I like both shots, but the first a little more. Nice work :thumbup:


----------



## MReid (Dec 1, 2011)

Thanks.
Yes, when I arrived there was 1 guy there with a large frame camera set up right in the middle. I was the second one there and set up off to the right side. Just before sunrise there were about 30 people there elbow to elbow, crazy really. The minute the sun cleared the horizon they all left. When I took this shot there were only about 5 people still there.
If you go get there 45 minutes early if you want to pick your spot, worth it if the weather is good, and or the haze is low.


----------



## Futurelight (Dec 1, 2011)

I like the first shot. It seems to be a very beautiful place. However, the 2nd one is for me. I like the desolation and the power ( although I agree with the previous framing comment [maybe shoot a little further to the right next time or change the position you are standing in])


----------



## paigew (Dec 1, 2011)

wow your first photo is amazing!


----------



## MReid (Dec 1, 2011)

Thanks.
The second shot was actually taken as a horizontal, this is cropped from the right. I feel this composition is more balanced, fills the frame better.


----------



## jwbryson1 (Dec 1, 2011)

The Mesa Arch photo is really old (taken in 2006).  Is this the first time you've done post-processing on it?


----------



## MReid (Dec 1, 2011)

No I sometimes revisit photos as my processing methods change to see if they can be improved.


----------



## spacefuzz (Dec 1, 2011)

I really like the first, great job handling the dynamic range


----------



## unpopular (Dec 3, 2011)

The lacking of detail in the arch is very much a turnoff for me, if even you brought the frame which contains this detail into your editor and placed it on "luminance" mode, and masked in the area affected, making fine adjustments with curves, I think it'd help a lot. Currently, it is a large mass of red which distracts me from the rest of the scene.

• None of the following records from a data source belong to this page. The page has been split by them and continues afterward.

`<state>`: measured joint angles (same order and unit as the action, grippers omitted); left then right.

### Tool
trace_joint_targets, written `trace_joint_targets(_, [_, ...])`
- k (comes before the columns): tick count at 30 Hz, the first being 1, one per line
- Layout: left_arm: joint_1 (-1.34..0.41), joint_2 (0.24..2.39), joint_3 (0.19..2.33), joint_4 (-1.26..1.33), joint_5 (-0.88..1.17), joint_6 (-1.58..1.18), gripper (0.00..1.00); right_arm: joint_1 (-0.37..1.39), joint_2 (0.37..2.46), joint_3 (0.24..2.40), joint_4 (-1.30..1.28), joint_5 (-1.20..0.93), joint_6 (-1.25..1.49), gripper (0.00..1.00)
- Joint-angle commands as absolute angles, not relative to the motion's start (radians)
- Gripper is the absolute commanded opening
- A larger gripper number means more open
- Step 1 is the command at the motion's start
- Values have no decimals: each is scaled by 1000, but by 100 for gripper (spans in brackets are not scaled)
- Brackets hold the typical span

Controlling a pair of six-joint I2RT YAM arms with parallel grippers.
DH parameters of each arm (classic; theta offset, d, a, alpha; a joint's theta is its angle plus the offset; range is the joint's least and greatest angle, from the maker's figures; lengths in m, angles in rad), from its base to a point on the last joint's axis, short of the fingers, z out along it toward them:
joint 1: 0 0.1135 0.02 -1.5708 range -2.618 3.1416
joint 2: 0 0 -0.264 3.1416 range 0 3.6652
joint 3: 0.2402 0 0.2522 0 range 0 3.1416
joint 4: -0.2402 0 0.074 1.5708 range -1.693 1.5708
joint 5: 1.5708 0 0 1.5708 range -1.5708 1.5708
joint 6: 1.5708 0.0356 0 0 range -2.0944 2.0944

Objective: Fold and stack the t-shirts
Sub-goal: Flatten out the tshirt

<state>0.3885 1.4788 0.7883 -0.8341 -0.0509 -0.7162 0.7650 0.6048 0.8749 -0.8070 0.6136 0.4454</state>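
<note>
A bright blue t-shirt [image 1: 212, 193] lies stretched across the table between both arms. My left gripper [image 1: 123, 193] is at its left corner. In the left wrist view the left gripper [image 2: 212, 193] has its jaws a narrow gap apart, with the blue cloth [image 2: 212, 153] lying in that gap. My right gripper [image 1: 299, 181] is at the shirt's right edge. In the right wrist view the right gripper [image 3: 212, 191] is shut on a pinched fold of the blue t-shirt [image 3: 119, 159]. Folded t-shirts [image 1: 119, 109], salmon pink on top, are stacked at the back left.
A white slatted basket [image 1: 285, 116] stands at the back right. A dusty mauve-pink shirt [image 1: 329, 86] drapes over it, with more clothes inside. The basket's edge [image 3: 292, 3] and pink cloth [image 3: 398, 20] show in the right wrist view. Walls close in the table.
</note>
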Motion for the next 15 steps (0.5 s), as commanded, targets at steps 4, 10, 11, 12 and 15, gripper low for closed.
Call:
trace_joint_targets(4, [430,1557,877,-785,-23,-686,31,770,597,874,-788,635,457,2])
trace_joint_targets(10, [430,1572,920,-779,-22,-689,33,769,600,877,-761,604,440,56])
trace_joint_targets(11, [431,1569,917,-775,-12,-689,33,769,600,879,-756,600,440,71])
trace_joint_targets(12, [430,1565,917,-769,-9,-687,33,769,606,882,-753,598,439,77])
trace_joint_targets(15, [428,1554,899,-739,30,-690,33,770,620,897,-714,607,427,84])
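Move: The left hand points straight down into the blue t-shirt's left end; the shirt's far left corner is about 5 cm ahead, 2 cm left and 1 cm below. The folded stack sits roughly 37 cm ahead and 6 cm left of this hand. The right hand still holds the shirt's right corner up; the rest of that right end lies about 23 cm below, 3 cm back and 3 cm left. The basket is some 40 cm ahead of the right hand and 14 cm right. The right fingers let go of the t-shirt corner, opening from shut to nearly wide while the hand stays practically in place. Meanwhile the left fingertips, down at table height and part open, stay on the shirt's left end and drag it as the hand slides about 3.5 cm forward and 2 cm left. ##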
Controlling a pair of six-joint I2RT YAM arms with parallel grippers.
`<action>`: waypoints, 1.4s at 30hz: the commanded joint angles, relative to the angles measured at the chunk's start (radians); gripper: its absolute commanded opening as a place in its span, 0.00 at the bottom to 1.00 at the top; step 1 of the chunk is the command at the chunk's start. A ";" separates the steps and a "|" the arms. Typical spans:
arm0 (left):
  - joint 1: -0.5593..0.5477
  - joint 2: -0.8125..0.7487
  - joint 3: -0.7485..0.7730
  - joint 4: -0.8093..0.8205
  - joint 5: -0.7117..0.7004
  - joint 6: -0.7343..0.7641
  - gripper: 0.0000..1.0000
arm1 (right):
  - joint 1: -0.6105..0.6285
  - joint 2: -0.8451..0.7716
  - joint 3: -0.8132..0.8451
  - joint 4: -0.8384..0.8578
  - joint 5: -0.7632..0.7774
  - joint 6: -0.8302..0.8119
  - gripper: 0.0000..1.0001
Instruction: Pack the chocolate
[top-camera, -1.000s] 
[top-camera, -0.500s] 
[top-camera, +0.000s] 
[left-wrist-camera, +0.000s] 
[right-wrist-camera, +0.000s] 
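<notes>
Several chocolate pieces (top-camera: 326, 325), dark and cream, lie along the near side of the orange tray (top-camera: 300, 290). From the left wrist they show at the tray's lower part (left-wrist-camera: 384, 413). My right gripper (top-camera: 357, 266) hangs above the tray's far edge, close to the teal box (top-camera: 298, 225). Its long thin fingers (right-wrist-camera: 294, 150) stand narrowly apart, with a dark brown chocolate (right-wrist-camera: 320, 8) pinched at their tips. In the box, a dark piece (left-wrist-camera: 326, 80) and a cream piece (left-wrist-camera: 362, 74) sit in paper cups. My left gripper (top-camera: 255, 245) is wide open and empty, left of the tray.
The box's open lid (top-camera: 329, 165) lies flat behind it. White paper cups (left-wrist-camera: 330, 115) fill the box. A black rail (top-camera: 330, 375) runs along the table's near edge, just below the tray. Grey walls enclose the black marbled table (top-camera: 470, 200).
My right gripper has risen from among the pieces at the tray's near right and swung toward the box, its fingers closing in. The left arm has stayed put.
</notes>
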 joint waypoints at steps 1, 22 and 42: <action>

The second is interesting, albeit a little too "crispy" for my taste. It would likely work better as a print. Not sure how I feel about the blown out surf to the right of the frame.


----------



## Blitz55 (Dec 14, 2011)

Call me silly but I actually like the second one more than the first. 

I don't know, something about it, it just seems more powerful and its so crisp.


----------



## Iam4StL (Dec 18, 2011)

First photo is fantastic.  Only thing I might do to it was to tone down the reds in Photoshop or some other post processing software as they are blown out pretty bad.  Great photo though.

Here is what I was talking about.  I reduced the REDS in photoshop to enhance the details of the areas blown out for you.


----------



## JayRi (Dec 22, 2011)

hi, 

I like these pics. 1st one reminds me of peter lik's "Sunrise" piece

second one i like how the stone matches the water

how did you manage to get to mesa arch utah, and oregon coast in one morning?


----------



## Frequency (Dec 22, 2011)

No word of appreciations can satisfy my intensity of feeling, regarding the first image; you had better post the other separately because that also need distinct attention; any how my hearty congrats on both

Regards


----------



## MReid (Dec 22, 2011)

Thanks everyone, appreciate the comments. Glad you enjoyed the photos.


----------



## Norma (Dec 27, 2011)

Both are beautiful. Seen separately they would have more impact.


----------